While discussing the steps needed to acquire the money for CABS, Nobari apologized during the board discussion about how to secure the funds owed. 

“I do want to reiterate the importance that again, the amount of financial loss that we are incurring are coming from student levies and it’s important that myself…[to] formally apologize for any of the parts that I had been involved with,” she said in the minutes.

TRSS Retail Management (RTM) Director Natalia Sulek responded to the apologetic statement from Nobari made to the board by emphasizing accountability and repercussions towards all parties involved. 

“Our goal is not to pin someone down and force them to take full accountability. However, just because there are multiple individuals involved does not mean that no repercussions should be faced or no accountability should be taken,” said Sulek in the minutes. 

In meeting minute #18, Item 21, the BoD discussed impeaching Nobari from her presidency. Article 15 of the TRSS constitution outlines that “Gross violation of the TRSS Constitution, By-laws, platforms, policies, regulations, or Board decisions” can result in the impeachment of a TRSS member. 

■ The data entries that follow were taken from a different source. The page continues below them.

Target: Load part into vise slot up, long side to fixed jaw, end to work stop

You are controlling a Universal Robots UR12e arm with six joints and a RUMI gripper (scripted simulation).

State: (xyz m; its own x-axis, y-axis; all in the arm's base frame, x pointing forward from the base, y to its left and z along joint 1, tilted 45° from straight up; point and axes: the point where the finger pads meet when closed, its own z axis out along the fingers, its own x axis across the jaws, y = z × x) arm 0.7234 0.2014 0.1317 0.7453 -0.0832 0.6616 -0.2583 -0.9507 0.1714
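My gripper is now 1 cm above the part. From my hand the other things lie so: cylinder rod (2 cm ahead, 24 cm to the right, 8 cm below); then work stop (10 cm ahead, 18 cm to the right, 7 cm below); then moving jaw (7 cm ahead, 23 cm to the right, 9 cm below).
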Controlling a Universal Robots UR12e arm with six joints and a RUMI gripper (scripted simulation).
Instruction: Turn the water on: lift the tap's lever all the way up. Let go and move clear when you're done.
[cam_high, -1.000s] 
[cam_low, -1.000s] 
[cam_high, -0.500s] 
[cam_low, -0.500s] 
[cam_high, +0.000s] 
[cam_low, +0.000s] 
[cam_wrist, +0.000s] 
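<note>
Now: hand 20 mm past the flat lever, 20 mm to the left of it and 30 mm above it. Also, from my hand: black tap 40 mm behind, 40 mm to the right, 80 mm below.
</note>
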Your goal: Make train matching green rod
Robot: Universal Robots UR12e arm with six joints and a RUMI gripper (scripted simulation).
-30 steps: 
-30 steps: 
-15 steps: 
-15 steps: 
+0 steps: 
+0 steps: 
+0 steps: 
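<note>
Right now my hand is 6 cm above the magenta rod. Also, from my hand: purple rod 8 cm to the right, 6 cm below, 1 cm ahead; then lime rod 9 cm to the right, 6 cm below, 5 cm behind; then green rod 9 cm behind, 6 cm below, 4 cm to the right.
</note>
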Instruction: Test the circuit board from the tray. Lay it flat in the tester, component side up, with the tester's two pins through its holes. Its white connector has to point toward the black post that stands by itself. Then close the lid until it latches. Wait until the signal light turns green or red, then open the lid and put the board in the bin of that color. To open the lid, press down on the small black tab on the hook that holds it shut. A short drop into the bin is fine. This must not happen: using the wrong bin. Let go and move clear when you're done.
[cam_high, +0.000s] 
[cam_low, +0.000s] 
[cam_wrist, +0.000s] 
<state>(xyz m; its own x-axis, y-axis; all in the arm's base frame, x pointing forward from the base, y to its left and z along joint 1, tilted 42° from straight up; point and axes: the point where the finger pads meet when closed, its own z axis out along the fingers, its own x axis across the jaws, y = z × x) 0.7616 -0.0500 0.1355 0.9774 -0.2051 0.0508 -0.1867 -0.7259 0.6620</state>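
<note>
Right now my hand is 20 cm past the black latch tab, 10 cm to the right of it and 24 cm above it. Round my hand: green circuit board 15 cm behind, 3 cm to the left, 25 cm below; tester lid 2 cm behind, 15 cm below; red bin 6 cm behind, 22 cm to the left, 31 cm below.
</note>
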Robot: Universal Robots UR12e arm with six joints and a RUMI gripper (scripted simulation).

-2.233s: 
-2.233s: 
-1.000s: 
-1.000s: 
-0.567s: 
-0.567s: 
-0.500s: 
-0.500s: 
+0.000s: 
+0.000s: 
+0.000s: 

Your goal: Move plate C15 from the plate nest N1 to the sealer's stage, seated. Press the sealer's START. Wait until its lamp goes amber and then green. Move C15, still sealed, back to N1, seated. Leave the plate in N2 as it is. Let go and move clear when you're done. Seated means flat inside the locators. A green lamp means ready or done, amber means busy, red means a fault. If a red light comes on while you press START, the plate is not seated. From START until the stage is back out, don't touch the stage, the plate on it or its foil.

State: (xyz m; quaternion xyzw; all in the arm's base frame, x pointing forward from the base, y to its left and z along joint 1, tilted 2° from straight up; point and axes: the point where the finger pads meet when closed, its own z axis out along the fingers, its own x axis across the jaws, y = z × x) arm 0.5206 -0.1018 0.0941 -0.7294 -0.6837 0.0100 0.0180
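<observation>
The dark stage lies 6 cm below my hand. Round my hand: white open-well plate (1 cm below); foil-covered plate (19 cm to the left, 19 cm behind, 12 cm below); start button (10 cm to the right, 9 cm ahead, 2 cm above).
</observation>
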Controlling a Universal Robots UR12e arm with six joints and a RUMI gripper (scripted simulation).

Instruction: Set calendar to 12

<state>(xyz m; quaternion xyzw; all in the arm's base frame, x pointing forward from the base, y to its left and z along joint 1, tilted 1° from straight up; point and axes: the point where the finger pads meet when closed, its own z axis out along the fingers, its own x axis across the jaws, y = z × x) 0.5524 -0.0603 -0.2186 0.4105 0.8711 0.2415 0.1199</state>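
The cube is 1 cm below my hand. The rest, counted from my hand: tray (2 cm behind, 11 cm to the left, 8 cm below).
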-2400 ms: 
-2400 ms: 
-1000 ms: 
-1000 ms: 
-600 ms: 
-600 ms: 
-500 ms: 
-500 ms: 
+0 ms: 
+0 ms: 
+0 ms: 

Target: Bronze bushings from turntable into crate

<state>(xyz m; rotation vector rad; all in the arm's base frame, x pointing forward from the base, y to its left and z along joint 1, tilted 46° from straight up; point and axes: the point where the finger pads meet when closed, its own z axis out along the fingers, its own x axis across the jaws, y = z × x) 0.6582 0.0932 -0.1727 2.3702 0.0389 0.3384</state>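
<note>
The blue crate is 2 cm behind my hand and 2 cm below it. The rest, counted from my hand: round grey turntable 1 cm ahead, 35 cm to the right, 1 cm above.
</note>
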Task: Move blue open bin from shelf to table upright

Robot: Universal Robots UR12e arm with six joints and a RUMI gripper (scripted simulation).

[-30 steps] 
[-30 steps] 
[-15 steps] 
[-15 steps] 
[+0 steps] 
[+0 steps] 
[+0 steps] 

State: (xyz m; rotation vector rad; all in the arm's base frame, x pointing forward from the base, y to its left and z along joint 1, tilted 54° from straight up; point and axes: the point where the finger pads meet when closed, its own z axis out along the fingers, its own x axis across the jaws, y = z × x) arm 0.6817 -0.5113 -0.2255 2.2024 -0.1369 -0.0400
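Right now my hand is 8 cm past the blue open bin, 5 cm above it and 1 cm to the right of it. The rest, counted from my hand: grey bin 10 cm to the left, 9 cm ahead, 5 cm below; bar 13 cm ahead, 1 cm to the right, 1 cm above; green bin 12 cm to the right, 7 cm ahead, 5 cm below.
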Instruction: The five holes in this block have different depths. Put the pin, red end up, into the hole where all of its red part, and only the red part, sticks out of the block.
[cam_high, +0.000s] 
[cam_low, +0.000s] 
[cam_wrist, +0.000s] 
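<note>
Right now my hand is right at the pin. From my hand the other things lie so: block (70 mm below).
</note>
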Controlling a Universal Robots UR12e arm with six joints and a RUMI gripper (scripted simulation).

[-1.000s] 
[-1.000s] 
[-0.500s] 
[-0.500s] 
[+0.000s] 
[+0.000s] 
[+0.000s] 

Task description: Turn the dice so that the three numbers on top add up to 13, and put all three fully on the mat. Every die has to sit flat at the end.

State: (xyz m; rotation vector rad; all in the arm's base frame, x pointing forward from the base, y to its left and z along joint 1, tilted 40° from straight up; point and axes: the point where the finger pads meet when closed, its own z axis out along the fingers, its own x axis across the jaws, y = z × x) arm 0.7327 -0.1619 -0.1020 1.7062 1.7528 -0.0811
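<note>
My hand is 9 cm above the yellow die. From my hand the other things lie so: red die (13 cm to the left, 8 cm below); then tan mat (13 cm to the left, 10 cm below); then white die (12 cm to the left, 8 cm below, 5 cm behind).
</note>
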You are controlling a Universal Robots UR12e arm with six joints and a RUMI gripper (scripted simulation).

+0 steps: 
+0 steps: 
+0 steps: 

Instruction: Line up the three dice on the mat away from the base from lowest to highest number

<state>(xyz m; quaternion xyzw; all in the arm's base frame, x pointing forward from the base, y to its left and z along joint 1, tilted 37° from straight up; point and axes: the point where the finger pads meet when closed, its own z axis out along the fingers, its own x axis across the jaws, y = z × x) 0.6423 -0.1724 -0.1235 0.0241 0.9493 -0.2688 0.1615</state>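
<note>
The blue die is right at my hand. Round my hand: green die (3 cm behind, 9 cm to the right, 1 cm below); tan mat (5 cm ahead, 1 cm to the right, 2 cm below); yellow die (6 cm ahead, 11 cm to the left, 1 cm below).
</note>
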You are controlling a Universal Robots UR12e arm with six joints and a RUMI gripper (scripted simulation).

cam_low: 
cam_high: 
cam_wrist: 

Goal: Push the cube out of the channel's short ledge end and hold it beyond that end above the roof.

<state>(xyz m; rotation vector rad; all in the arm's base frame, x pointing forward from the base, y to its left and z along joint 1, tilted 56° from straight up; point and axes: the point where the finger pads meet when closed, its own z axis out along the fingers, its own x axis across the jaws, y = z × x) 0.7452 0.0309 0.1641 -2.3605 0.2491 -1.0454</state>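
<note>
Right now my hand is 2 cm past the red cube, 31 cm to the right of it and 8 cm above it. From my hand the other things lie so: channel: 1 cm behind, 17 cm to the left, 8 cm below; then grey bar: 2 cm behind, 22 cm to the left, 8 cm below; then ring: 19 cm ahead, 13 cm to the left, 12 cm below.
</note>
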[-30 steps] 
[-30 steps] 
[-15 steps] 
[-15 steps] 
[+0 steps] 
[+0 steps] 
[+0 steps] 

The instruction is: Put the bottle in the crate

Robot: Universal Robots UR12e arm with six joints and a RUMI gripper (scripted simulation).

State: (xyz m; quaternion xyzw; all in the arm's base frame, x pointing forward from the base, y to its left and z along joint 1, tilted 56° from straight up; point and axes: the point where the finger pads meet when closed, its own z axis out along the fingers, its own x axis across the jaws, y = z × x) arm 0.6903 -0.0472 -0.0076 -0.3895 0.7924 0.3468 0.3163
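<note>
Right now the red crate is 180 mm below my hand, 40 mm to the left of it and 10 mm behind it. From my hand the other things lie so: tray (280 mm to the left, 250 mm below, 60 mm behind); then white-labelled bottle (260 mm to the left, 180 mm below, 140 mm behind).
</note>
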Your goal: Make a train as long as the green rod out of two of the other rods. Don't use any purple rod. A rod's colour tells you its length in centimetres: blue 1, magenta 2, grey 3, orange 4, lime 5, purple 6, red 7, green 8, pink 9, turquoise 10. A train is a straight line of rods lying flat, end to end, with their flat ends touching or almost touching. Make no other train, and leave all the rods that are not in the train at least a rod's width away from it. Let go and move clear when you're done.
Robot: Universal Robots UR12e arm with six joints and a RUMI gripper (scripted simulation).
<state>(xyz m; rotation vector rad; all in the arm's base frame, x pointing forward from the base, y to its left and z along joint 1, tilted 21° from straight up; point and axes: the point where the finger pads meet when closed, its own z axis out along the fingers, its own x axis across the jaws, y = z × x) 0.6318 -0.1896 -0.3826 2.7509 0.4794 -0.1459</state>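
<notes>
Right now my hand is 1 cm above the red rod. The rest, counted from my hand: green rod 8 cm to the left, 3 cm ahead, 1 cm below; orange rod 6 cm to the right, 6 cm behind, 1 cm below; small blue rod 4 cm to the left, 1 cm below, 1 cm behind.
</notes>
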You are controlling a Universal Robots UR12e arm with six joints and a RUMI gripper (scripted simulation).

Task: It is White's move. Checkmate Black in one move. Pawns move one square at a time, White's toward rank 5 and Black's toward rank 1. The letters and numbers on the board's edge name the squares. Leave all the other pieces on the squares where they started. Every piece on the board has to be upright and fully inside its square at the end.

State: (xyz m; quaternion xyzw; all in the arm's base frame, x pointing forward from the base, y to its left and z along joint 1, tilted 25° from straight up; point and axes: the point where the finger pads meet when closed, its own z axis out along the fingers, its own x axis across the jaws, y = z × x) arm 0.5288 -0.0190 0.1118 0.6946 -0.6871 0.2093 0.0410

In response to this motion being brought to the board, the minutes outlined Mendoza confronting Nobari’s lack of due attention and miscommunication with the board. “There was a lack of due diligence and hid this from the board, responsibility under bylaws and policies, especially with a financial commitment with something that was not in our TRSS budget.”

An email chain included in the minutes outlines concerns raised by multiple executive members of the TRSS—including vice president of events Gurleen Dhaliwal, vice president of marketing Haniyah Baig and vice president of finance Parsa Vafadarantabrizi—who expressed their concerns regarding the speed and the approach to impeach Nobari. 

Vafadarantabrizi’s email stated: “Accountability needs to be shared across all parties involved. Moving forward with impeachment without a full and objective evaluation risks oversimplifying a complex issue and could create further challenges for TRSS.” 

In response to the motion of impeachment, Nobari said there are many “contradictions” within the TRSS by-laws, policy manual and the constitution. She pointed to fundamental issues with the governance and structure of TRSS as she believed she was acting within her authority. In addition to this response, she admitted to her wrongdoings and breached policies.  

“If impeachment is pursued based on governance gaps rather than the genuine misconduct, it will set a precedent that hinders future leaders from taking initiative. I remain committed to TRSS and its values into students members and I encourage the board to take a stance,” said Nobari, according to the meeting minutes

On page 29 of the minutes, she also stated, “These words [regarding breached policies] hold value, and they are serious allegations and I believe that the bylaws that were suggested that were breached, there is more to what you see on the paper.”

Business management director of TRSS Iliyan Karim acknowledged in meeting minute #18 the impact the impeachment motion would have on the student society’s reputation, saying the student body’s interpretation of the scenario could lead to further trouble. 

“Within this decision pending [to impeach the president] how can it be brought up [to] the student body and the potential scenario that it’s on the [The Eyeopener] which can harm TRSS’ reputation which may cause another scandal,” Karim stated. 

Sulek echoed Karim’s point, saying, “If the integrity and leadership of TRSS is questioned, whether it be by The Eyeopener, you should all individually be able to justify the decision that you made here tonight.”

The vote to impeach Nobari in accordance with article 15 of the constitution failed with six votes to impeach, six votes to not impeach and three abstentions.

According to the email statement from Nobari, the $17,000 will be paid from the “furniture project budget line which TRSS uses to yearly invests to revamp TRSM’s buildings furnitures to better serve students need, this line would’ve been under-utilized regardless of this situation since the implementation cost of the original plan was not feasible.”